**Brief**
Copy the listing as it is written, and leave each picture out.

**Data in this exercise**
= Beginning of Section =

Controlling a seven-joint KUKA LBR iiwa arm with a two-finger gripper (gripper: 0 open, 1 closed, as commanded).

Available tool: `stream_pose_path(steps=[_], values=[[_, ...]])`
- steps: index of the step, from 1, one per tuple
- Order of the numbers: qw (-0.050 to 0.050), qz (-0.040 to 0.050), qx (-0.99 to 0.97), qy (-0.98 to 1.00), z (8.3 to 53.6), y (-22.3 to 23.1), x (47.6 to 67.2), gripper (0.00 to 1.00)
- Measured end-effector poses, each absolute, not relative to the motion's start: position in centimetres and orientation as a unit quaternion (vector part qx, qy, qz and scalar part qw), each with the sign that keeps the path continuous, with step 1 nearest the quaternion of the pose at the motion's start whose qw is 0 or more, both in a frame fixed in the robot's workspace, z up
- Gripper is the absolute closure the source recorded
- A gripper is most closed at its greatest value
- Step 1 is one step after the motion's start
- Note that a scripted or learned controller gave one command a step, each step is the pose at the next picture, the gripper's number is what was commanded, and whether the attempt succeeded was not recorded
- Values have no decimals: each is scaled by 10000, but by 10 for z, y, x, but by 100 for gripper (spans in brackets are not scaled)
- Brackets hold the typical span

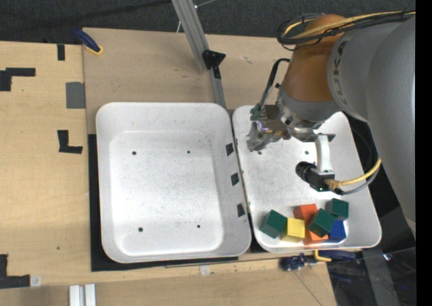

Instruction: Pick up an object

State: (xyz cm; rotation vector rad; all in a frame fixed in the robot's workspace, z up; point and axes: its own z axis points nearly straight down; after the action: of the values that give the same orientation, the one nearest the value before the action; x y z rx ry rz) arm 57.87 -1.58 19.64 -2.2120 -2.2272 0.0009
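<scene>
Clustered at the lower edge of the right bin [361,234], toward the frame's lower right: green block [274,223], yellow block [295,229], orange block [308,213], dark green block [324,221], blue block [337,230], all touching or just beside one another. Higher, over the right bin's upper left corner, the hand [258,137], holding nothing visible; spread or pressed together, cannot tell. Left bin [108,163] mid-frame on the table [40,190].

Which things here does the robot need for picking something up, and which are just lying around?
For the job:
- gripper
- pile of colored blocks
- right bin, where the blocks sit

Just lying about:
- left bin
- black tape marks on the bench
- metal pole
</scene>
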Motion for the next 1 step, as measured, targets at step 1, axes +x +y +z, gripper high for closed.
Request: stream_pose_path(steps=[1], values=[[15,1,-7047,-7095,194,39,579,100]])
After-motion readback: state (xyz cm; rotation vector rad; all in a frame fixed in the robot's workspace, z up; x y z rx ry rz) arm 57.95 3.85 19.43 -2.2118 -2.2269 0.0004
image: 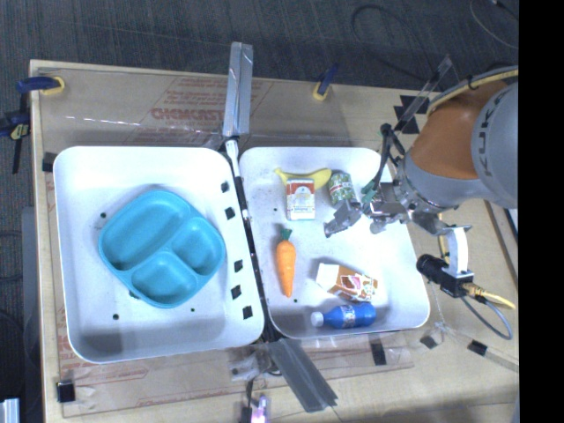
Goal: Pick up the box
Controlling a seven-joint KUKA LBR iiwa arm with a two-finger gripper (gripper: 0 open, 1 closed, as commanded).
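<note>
- Gripper (356, 218) over middle of right bin (401, 311), fingers spread apart, nothing between them. One finger tip low-left near 380,290, other near 430,285.
- Hangs just right of box (300, 200), not on it; likely a pre-grasp hover, offset still to be closed.
- Box: small, white and red, lying flat in upper part of right bin, long side running up-down in camera view. Flat pose means a grasp across the narrow width, so finger axis looks roughly right already.
- Banana (304, 176) touching or tucked under box's top edge. Green can (340, 189) just beside box on right, between box and gripper's wrist side. Tight spot: right finger would need to drop into gap between box and can.
- Carrot (285, 266) below box, apart from it, no interference expected.
- Lower in bin: carton-like packet (346, 282) with white and red print, and blue bottle (349, 315) on its side near bottom rim. Packet could also count as "box"; upper one taken as target given gripper's proximity.
- Left bin (75, 324) holds blue divided tray (161, 248), well apart from action.
- Task progress: early, nothing lifted.
- Risk: finger clipping can or nudging banana on descent, box sliding instead of seating.
</note>
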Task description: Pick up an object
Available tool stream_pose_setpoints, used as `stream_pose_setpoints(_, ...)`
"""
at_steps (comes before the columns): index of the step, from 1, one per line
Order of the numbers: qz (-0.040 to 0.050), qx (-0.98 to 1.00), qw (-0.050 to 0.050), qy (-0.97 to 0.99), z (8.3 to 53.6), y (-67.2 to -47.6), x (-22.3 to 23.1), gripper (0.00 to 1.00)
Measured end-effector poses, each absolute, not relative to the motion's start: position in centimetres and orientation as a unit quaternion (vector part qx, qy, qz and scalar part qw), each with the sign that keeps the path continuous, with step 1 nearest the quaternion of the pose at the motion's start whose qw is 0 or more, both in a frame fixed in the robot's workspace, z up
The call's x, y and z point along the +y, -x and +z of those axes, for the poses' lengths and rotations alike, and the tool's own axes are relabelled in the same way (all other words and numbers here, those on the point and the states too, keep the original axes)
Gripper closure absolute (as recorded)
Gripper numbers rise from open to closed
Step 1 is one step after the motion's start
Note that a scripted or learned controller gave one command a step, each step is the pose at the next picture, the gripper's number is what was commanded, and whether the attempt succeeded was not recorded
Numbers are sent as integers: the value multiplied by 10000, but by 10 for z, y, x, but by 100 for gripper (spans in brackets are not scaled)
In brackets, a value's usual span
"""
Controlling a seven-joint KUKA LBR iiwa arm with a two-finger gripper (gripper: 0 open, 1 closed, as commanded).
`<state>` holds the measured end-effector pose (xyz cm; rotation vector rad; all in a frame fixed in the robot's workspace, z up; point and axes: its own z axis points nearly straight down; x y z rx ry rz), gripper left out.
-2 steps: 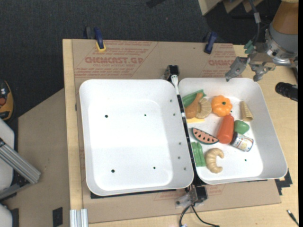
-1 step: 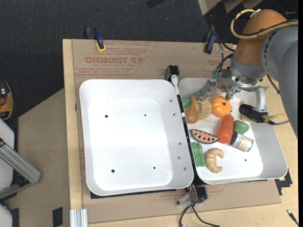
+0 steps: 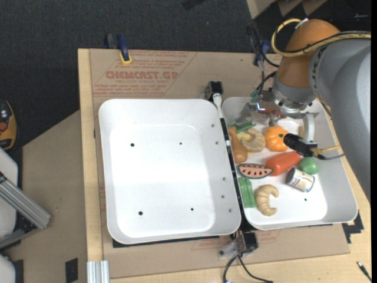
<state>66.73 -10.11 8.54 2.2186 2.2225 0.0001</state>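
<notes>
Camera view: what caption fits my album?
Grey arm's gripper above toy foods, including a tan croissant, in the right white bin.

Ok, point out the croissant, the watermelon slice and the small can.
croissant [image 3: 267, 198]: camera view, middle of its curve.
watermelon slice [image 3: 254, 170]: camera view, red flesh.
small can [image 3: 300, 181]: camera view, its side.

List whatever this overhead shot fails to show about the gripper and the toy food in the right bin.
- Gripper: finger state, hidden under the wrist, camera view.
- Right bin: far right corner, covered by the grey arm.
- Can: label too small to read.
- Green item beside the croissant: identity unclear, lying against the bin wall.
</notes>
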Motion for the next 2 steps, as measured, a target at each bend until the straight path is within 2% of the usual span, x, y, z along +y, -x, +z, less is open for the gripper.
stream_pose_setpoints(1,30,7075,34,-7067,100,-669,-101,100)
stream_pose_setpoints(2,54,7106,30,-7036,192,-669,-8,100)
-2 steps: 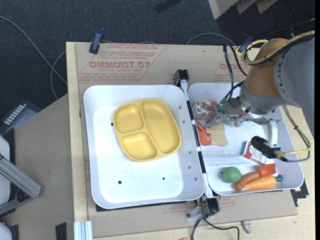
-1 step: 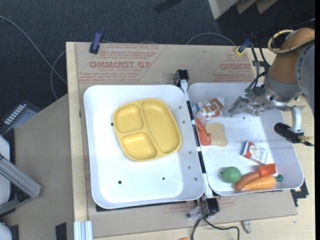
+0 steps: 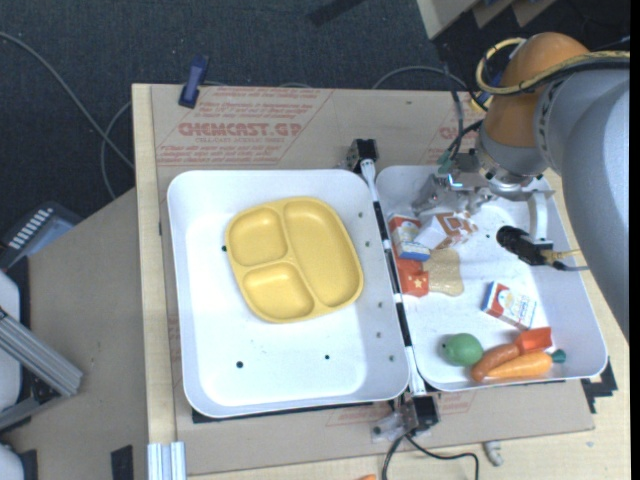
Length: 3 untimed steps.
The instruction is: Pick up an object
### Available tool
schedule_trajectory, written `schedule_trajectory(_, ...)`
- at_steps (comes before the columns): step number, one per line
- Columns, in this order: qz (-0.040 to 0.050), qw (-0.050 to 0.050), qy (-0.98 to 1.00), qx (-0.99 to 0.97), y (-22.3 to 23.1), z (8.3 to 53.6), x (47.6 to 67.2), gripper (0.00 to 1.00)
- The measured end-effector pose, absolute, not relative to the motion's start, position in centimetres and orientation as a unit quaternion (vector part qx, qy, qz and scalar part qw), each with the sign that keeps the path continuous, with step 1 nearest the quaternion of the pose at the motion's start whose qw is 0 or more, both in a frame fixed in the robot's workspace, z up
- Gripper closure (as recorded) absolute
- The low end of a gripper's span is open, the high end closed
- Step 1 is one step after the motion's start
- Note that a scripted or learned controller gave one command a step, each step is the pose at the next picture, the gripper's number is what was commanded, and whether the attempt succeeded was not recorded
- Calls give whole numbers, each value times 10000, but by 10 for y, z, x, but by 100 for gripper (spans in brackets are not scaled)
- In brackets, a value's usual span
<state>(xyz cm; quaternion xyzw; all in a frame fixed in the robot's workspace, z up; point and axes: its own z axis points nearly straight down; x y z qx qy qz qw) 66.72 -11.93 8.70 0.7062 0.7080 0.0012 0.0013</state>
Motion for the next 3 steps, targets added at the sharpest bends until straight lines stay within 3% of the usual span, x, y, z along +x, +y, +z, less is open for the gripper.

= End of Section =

**Exercise answer**
Controlling a seven-joint KUKA LBR iiwa arm with a two-finger gripper (gripper: 0 open, 1 closed, as commanded).

Available tool: `stream_pose_path(steps=[_], values=[[_, ...]])`
- steps: index of the step, from 1, one per tuple
- Order of the numbers: qw (-0.050 to 0.050), qz (-0.040 to 0.050), qx (-0.99 to 0.97), qy (-0.98 to 1.00), z (8.3 to 53.6), y (-22.3 to 23.1), x (47.6 to 67.2), gripper (0.00 to 1.00)
- Measured end-effector poses, each absolute, not relative to the motion's start: position in centimetres and orientation as a unit quaternion (vector part qx, qy, qz and scalar part qw), each with the sign that keeps the path continuous, with step 1 nearest the quaternion of the pose at the motion's start whose qw is 0 or more, both in a frame fixed in the robot's workspace, z up
- Gripper is the absolute closure the source recorded
- A gripper is most closed at its greatest value
- Step 1 is one step after the motion's start
- Note that a scripted or learned controller gave one command a step, each step is the pose at the next picture, the gripper's number is what was commanded, and whether the attempt succeeded was not recorded
- Values have no decimals: each is scaled by 10000, but by 10 for z, y, x, but by 100 for gripper (spans in brackets are not scaled)
- Brackets hold the typical span


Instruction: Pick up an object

State: (xyz cm; rotation vector rad; all in a frame fixed in the robot's workspace, z up; point and axes: its own z axis points nearly straight down; after the action: of the values that give the same orientation, the one nearest the value before the action; x y z rx ry rz) arm 57.87 -1.58 19.64 -2.2120 -2.2272 0.0009
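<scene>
Clustered at the lower edge of the right bin [361,234], toward the frame's lower right: green block [274,223], yellow block [295,229], orange block [308,213], dark green block [324,221], blue block [337,230], all touching or just beside one another. Higher, over the right bin's upper left corner, the hand [258,137], holding nothing visible; spread or pressed together, cannot tell. Left bin [108,163] mid-frame on the table [40,190].

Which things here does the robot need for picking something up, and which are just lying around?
For the job:
- gripper
- pile of colored blocks
- right bin, where the blocks sit

Just lying about:
- left bin
- black tape marks on the bench
- metal pole
</scene>
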Motion for the next 1 step, as measured, targets at step 1, axes +x +y +z, gripper high for closed.
Request: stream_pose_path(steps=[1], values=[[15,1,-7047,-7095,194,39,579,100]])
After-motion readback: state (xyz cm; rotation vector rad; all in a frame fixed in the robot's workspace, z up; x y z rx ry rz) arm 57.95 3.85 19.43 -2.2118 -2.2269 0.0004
image: 
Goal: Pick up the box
Controlling a seven-joint KUKA LBR iiwa arm with a two-finger gripper (gripper: 0 open, 1 closed, as commanded).
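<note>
- Gripper (356, 218) over middle of right bin (401, 311), fingers spread apart, nothing between them. One finger tip low-left near 380,290, other near 430,285.
- Hangs just right of box (300, 200), not on it; likely a pre-grasp hover, offset still to be closed.
- Box: small, white and red, lying flat in upper part of right bin, long side running up-down in camera view. Flat pose means a grasp across the narrow width, so finger axis looks roughly right already.
- Banana (304, 176) touching or tucked under box's top edge. Green can (340, 189) just beside box on right, between box and gripper's wrist side. Tight spot: right finger would need to drop into gap between box and can.
- Carrot (285, 266) below box, apart from it, no interference expected.
- Lower in bin: carton-like packet (346, 282) with white and red print, and blue bottle (349, 315) on its side near bottom rim. Packet could also count as "box"; upper one taken as target given gripper's proximity.
- Left bin (75, 324) holds blue divided tray (161, 248), well apart from action.
- Task progress: early, nothing lifted.
- Risk: finger clipping can or nudging banana on descent, box sliding instead of seating.
</note>
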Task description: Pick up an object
Available tool stream_pose_setpoints, used as `stream_pose_setpoints(_, ...)`
"""
at_steps (comes before the columns): index of the step, from 1, one per line
Order of the numbers: qz (-0.040 to 0.050), qx (-0.98 to 1.00), qw (-0.050 to 0.050), qy (-0.97 to 0.99), z (8.3 to 53.6), y (-67.2 to -47.6), x (-22.3 to 23.1), gripper (0.00 to 1.00)
Measured end-effector poses, each absolute, not relative to the motion's start: position in centimetres and orientation as a unit quaternion (vector part qx, qy, qz and scalar part qw), each with the sign that keeps the path continuous, with step 1 nearest the quaternion of the pose at the motion's start whose qw is 0 or more, both in a frame fixed in the robot's workspace, z up
The call's x, y and z point along the +y, -x and +z of those axes, for the poses' lengths and rotations alike, and the tool's own axes are relabelled in the same way (all other words and numbers here, those on the point and the states too, keep the original axes)
Gripper closure absolute (as recorded)
Gripper numbers rise from open to closed
Step 1 is one step after the motion's start
Note that a scripted or learned controller gave one command a step, each step is the pose at the next picture, the gripper's number is what was commanded, and whether the attempt succeeded was not recorded
Numbers are sent as integers: the value multiplied by 10000, but by 10 for z, y, x, but by 100 for gripper (spans in brackets are not scaled)
In brackets, a value's usual span
"""
Controlling a seven-joint KUKA LBR iiwa arm with a two-finger gripper (gripper: 0 open, 1 closed, as commanded).
`<state>` holds the measured end-effector pose (xyz cm; rotation vector rad; all in a frame fixed in the robot's workspace, z up; point and axes: its own z axis points nearly straight down; x y z rx ry rz), gripper left out.
-2 steps: 
-1 step: 
+0 steps: 
<state>66.73 -10.11 8.54 2.2186 2.2225 0.0001</state>
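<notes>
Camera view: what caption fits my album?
Grey arm's gripper above toy foods, including a tan croissant, in the right white bin.

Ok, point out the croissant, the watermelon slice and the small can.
croissant [image 3: 267, 198]: camera view, middle of its curve.
watermelon slice [image 3: 254, 170]: camera view, red flesh.
small can [image 3: 300, 181]: camera view, its side.

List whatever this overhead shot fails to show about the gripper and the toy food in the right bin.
- Gripper: finger state, hidden under the wrist, camera view.
- Right bin: far right corner, covered by the grey arm.
- Can: label too small to read.
- Green item beside the croissant: identity unclear, lying against the bin wall.
</notes>
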Motion for the next 2 steps, as measured, a target at each bend until the straight path is within 2% of the usual span, x, y, z along +y, -x, +z, less is open for the gripper.
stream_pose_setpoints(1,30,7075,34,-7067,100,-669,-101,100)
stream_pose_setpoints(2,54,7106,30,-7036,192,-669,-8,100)
-2 steps: 
-1 step: 
+0 steps: 
Length: 3 untimed steps.
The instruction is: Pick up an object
### Available tool
schedule_trajectory, written `schedule_trajectory(_, ...)`
- at_steps (comes before the columns): step number, one per line
- Columns, in this order: qz (-0.040 to 0.050), qw (-0.050 to 0.050), qy (-0.98 to 1.00), qx (-0.99 to 0.97), y (-22.3 to 23.1), z (8.3 to 53.6), x (47.6 to 67.2), gripper (0.00 to 1.00)
- The measured end-effector pose, absolute, not relative to the motion's start, position in centimetres and orientation as a unit quaternion (vector part qx, qy, qz and scalar part qw), each with the sign that keeps the path continuous, with step 1 nearest the quaternion of the pose at the motion's start whose qw is 0 or more, both in a frame fixed in the robot's workspace, z up
- Gripper closure (as recorded) absolute
- The low end of a gripper's span is open, the high end closed
- Step 1 is one step after the motion's start
- Note that a scripted or learned controller gave one command a step, each step is the pose at the next picture, the gripper's number is what was commanded, and whether the attempt succeeded was not recorded
- Calls give whole numbers, each value times 10000, but by 10 for y, z, x, but by 100 for gripper (spans in brackets are not scaled)
- In brackets, a value's usual span
<state>(xyz cm; quaternion xyzw; all in a frame fixed in the robot's workspace, z up; point and axes: its own z axis points nearly straight down; x y z qx qy qz qw) 66.72 -11.93 8.70 0.7062 0.7080 0.0012 0.0013</state>
Motion for the next 3 steps, targets added at the sharpest bends until straight lines stay within 3% of the usual span, x, y, z along +x, +y, +z, less is open for the gripper.

No more output will be added to the exercise.